_WHAT THE TASK ASKS_
Would you retype the whole listing exactly?

_PROVIDED DATA_
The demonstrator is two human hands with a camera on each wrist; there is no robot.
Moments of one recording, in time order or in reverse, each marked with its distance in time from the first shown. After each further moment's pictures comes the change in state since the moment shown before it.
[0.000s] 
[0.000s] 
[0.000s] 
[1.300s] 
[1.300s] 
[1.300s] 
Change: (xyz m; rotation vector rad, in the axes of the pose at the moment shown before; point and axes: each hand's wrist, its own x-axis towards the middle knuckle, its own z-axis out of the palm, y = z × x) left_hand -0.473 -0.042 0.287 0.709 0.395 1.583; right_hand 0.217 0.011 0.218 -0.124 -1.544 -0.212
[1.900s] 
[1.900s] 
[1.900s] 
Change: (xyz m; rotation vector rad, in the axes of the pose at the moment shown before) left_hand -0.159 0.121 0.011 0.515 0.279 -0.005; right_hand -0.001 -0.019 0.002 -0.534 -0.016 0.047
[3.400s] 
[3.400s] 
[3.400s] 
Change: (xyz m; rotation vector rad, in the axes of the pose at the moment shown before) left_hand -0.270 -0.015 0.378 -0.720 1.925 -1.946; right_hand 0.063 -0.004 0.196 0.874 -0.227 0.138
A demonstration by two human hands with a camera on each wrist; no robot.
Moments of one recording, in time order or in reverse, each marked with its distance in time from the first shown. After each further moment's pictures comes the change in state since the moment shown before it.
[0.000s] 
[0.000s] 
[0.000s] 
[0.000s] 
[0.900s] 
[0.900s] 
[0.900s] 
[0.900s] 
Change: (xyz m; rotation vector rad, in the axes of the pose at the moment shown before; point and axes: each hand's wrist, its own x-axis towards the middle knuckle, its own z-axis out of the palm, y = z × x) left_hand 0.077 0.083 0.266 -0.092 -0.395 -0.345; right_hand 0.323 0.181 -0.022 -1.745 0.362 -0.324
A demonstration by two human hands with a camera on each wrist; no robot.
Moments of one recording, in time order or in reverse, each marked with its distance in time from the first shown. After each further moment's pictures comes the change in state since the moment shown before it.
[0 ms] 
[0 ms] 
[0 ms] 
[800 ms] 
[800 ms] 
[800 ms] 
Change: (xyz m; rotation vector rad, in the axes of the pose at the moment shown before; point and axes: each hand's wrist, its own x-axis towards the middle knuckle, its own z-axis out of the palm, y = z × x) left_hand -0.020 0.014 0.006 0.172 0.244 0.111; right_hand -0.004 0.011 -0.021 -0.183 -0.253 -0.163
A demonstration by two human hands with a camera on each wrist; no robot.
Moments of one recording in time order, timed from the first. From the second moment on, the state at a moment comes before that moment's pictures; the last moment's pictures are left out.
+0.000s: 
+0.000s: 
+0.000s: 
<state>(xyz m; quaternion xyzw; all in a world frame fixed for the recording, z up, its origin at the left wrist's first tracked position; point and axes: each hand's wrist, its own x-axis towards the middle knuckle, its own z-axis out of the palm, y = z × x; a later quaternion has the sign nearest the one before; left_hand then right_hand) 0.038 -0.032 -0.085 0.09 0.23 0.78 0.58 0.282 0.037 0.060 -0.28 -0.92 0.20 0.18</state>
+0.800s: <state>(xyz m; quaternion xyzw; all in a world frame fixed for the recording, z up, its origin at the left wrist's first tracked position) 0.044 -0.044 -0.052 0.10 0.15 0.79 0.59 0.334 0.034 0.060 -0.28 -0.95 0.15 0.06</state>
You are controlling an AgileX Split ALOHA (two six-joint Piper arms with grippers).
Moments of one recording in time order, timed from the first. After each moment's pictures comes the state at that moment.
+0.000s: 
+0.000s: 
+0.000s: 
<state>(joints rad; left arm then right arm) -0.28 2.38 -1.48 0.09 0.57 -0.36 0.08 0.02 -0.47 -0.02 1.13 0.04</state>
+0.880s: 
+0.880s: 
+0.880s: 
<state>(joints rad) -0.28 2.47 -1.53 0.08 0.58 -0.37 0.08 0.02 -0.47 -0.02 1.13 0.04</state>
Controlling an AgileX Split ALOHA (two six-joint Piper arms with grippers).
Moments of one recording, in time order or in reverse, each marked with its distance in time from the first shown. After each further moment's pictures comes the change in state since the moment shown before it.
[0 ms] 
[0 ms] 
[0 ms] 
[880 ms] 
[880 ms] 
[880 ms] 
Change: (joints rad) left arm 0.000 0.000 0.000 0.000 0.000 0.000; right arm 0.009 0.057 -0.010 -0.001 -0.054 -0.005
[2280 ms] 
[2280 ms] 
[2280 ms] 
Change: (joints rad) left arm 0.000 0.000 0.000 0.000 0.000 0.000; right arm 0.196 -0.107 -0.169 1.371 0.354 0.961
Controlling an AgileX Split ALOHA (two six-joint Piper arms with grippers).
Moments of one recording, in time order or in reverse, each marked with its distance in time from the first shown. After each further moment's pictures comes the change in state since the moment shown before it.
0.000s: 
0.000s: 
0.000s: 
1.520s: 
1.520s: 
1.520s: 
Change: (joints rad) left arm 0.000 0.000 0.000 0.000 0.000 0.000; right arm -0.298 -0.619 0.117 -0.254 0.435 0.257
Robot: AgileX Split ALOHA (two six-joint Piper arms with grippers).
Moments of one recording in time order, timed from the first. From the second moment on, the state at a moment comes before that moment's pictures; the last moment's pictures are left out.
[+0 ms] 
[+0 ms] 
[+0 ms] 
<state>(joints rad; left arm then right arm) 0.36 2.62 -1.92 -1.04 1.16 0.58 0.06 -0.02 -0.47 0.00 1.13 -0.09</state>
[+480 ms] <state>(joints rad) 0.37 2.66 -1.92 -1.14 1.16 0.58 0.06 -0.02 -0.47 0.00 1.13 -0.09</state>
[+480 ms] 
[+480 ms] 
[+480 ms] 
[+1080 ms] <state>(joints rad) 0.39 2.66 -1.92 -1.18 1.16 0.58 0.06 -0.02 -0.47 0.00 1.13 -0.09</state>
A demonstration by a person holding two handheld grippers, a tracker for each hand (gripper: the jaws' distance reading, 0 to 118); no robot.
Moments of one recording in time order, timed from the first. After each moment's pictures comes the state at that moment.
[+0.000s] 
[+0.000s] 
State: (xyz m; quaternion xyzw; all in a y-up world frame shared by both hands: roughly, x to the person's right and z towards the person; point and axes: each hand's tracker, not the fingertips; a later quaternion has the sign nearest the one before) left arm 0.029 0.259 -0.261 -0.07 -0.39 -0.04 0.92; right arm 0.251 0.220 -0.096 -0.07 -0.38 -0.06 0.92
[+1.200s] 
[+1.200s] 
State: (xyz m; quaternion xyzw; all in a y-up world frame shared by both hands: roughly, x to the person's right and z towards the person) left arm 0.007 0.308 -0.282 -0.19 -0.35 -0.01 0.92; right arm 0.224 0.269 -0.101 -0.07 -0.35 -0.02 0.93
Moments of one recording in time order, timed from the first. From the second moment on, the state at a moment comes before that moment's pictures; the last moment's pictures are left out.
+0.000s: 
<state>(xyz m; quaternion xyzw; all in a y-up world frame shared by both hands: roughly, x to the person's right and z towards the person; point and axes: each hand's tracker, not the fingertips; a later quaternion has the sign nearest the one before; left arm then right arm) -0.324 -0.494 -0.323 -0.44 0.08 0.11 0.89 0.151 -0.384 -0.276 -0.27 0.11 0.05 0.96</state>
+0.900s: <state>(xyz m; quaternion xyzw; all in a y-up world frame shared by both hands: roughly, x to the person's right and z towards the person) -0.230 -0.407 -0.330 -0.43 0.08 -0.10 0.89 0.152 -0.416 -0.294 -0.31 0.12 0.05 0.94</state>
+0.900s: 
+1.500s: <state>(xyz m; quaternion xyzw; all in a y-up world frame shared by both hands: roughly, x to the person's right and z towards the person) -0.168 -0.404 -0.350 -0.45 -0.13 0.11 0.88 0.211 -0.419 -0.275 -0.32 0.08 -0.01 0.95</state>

_TASK ANSWER_
The demonstrator is two human hands with a camera on each wrist; there is no robot.
Moments of one recording, in time order or in reverse, each marked with its distance in time from the first shown. After each further moment's pictures comes the change in state since the moment shown before it.
[0.000s] 
[0.000s] 
[0.000s] 
[1.300s] 
[1.300s] 
[1.300s] 
Change: (xyz m; rotation vector rad, in the axes of the pose at the moment shown before; point and axes: each hand's wrist, its own x-axis towards the middle knuckle, its own z-axis out of the palm, y = z × x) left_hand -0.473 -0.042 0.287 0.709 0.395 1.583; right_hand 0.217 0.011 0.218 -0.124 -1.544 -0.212
[1.900s] 
[1.900s] 
[1.900s] 
Change: (xyz m; rotation vector rad, in the axes of the pose at the moment shown before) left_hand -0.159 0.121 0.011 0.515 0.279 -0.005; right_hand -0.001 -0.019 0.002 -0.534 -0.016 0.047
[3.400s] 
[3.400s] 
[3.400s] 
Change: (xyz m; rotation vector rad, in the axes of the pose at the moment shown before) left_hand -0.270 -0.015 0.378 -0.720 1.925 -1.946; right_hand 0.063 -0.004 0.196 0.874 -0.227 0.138
A demonstration by two human hands with a camera on each wrist; no robot.
Moments of one recording, in time order or in reverse, each marked with its distance in time from the first shown. After each further moment's pictures comes the change in state since the moment shown before it.
[0.000s] 
[0.000s] 
[0.000s] 
[0.000s] 
[0.900s] 
[0.900s] 
[0.900s] 
[0.900s] 
Change: (xyz m; rotation vector rad, in the axes of the pose at the moment shown before; point and axes: each hand's wrist, its own x-axis towards the middle knuckle, its own z-axis out of the palm, y = z × x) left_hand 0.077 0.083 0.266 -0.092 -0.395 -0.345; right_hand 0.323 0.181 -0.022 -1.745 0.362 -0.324
A demonstration by two human hands with a camera on each wrist; no robot.
Moments of one recording, in time order or in reverse, each marked with its distance in time from the first shown. After each further moment's pictures comes the change in state since the moment shown before it.
[0 ms] 
[0 ms] 
[0 ms] 
[800 ms] 
[800 ms] 
[800 ms] 
Change: (xyz m; rotation vector rad, in the axes of the pose at the moment shown before; point and axes: each hand's wrist, its own x-axis towards the middle knuckle, its own z-axis out of the palm, y = z × x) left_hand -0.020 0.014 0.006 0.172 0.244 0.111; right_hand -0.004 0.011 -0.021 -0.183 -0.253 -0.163
A demonstration by two human hands with a camera on each wrist; no robot.
Moments of one recording in time order, timed from the first. From the second moment on, the state at a moment comes before that moment's pictures; the last moment's pictures are left out.
+0.000s: 
+0.000s: 
+0.000s: 
<state>(xyz m; quaternion xyzw; all in a world frame fixed for the recording, z up, its origin at the left wrist's first tracked position; point and axes: each hand's wrist, its own x-axis towards the middle knuckle, its own z-axis out of the palm, y = z × x; a later quaternion has the sign nearest the one before; left_hand then right_hand) 0.038 -0.032 -0.085 0.09 0.23 0.78 0.58 0.282 0.037 0.060 -0.28 -0.92 0.20 0.18</state>
+0.800s: <state>(xyz m; quaternion xyzw; all in a world frame fixed for the recording, z up, its origin at the left wrist's first tracked position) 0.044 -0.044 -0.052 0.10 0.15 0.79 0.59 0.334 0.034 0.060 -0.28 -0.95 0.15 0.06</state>
You are controlling an AgileX Split ALOHA (two six-joint Piper arms with grippers).
Moments of one recording in time order, timed from the first. After each moment's pictures comes the state at that moment.
+0.000s: 
+0.000s: 
+0.000s: 
<state>(joints rad; left arm then right arm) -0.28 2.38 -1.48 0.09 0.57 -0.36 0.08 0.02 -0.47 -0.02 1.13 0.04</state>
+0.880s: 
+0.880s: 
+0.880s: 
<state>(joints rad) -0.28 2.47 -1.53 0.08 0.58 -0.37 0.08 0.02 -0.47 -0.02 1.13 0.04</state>
Controlling an AgileX Split ALOHA (two six-joint Piper arms with grippers).
Moments of one recording, in time order or in reverse, each marked with its distance in time from the first shown. After each further moment's pictures comes the change in state since the moment shown before it.
[0 ms] 
[0 ms] 
[0 ms] 
[880 ms] 
[880 ms] 
[880 ms] 
Change: (joints rad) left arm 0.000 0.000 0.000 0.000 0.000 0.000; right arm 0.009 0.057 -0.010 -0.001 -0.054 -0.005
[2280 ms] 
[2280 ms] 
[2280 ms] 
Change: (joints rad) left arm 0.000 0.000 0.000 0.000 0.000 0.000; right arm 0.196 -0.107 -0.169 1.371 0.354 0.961
Controlling an AgileX Split ALOHA (two six-joint Piper arms with grippers).
Moments of one recording, in time order or in reverse, each marked with its distance in time from the first shown. After each further moment's pictures comes the change in state since the moment shown before it.
0.000s: 
0.000s: 
0.000s: 
1.520s: 
1.520s: 
1.520s: 
Change: (joints rad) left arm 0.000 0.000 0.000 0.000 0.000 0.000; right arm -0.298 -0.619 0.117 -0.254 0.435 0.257
Robot: AgileX Split ALOHA (two six-joint Piper arms with grippers).
Moments of one recording in time order, timed from the first. From the second moment on, the state at a moment comes before that moment's pictures; the last moment's pictures are left out.
[+0 ms] 
[+0 ms] 
[+0 ms] 
<state>(joints rad; left arm then right arm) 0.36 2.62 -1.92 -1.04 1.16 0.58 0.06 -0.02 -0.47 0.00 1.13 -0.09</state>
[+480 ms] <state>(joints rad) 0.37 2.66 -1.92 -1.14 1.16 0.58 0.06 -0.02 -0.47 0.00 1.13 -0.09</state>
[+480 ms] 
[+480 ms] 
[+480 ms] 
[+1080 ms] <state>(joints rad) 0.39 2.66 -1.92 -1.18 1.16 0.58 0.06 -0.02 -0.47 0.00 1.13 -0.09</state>
A demonstration by a person holding two handheld grippers, a tracker for each hand (gripper: the jaws' distance reading, 0 to 118); no robot.
Moments of one recording in time order, timed from the first. After each moment's pictures comes the state at that moment.
[+0.000s] 
[+0.000s] 
State: (xyz m; quaternion xyzw; all in a y-up world frame shared by both hands: roughly, x to the person's right and z towards the person; point and axes: each hand's tracker, not the fingertips; a later quaternion has the sign nearest the one before) left arm 0.029 0.259 -0.261 -0.07 -0.39 -0.04 0.92; right arm 0.251 0.220 -0.096 -0.07 -0.38 -0.06 0.92
[+1.200s] 
[+1.200s] 
State: (xyz m; quaternion xyzw; all in a y-up world frame shared by both hands: roughly, x to the person's right and z towards the person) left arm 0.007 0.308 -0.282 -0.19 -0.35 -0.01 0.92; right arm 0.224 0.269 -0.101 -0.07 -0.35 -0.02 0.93
Moments of one recording in time order, timed from the first. From the second moment on, the state at a moment comes before that moment's pictures; the last moment's pictures are left out.
+0.000s: 
<state>(xyz m; quaternion xyzw; all in a y-up world frame shared by both hands: roughly, x to the person's right and z towards the person; point and axes: each hand's tracker, not the fingertips; a later quaternion has the sign nearest the one before; left arm then right arm) -0.324 -0.494 -0.323 -0.44 0.08 0.11 0.89 0.151 -0.384 -0.276 -0.27 0.11 0.05 0.96</state>
+0.900s: <state>(xyz m; quaternion xyzw; all in a y-up world frame shared by both hands: roughly, x to the person's right and z towards the person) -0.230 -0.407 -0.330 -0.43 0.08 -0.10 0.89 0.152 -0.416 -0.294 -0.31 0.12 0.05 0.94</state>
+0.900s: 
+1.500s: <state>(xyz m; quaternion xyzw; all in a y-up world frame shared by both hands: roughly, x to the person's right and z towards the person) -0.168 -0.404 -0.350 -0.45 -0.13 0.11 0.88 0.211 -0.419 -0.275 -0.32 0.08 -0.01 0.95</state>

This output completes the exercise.